_Directions for this task_:
Write the listing out once more, identical to the original but without pictures.

_Source data_:
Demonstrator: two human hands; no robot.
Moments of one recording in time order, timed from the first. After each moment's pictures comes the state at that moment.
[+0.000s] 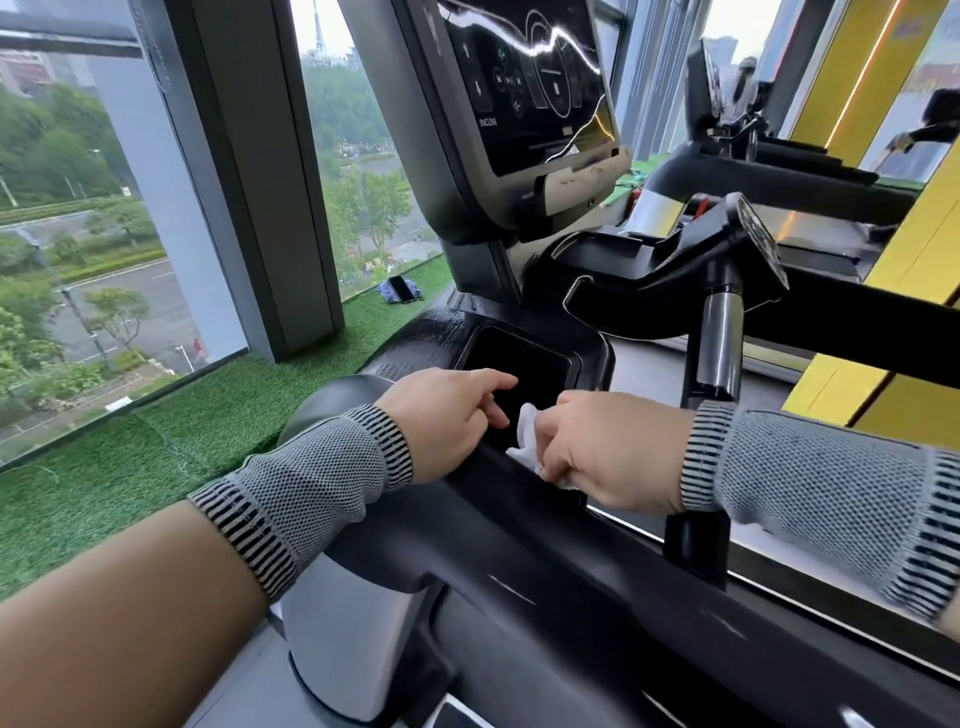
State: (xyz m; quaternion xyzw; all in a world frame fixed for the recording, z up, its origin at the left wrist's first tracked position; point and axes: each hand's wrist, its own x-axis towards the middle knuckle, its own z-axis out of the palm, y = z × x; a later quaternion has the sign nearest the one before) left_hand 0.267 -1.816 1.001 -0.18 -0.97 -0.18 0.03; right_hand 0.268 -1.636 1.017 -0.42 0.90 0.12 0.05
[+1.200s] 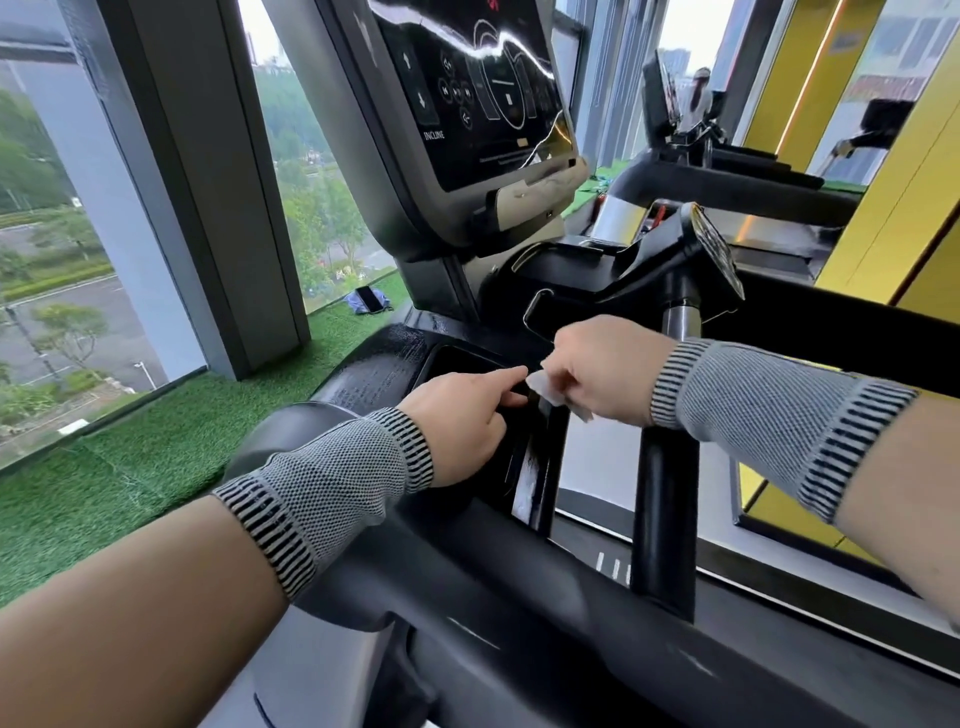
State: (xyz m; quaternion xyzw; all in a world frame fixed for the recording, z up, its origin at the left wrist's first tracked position) left_hand 0.237 -1.773 1.007 -0.20 -0.96 -0.18 0.02; right_hand 0.212 -1.609 1.059 -0.33 0.93 0.16 -0.01
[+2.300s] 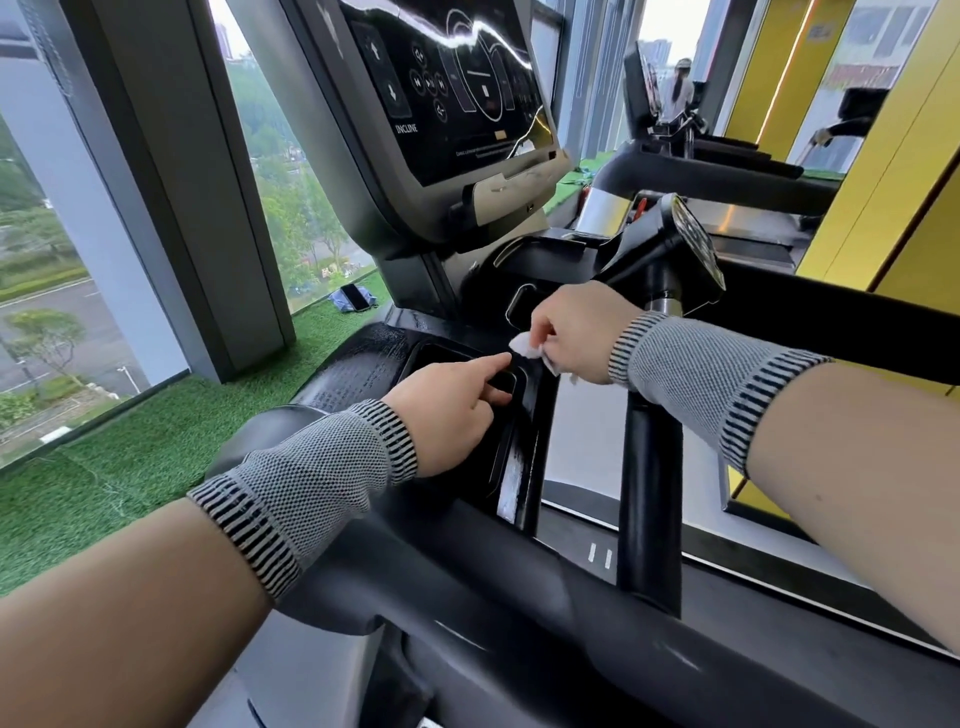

_Solution to this task_:
Demonstrator: two human hands; no robot.
Moments of one recording in time order, timed from the first. After each moment's pictures comes the state at that moment.
[+0.000s] 
State: (xyz m; quaternion xyzw; all in a world frame fixed for the recording, z up, its origin at the left wrist's first tracked position; point and axes: each hand's wrist, its own x-axis towards the middle knuckle, its own z-axis out of the palm, y = z × x; a later quaternion has the sign nearest the one before) left_hand 0.267 -1.816 1.001 -0.18 -0.97 -0.18 0.03; right_hand 0.268 -1.636 1.017 -0.42 0.90 0.12 0.05
[+1.200s] 
State: (xyz m; quaternion xyzw; all in a world frame fixed for the recording, z up, its origin at the left wrist's first tracked position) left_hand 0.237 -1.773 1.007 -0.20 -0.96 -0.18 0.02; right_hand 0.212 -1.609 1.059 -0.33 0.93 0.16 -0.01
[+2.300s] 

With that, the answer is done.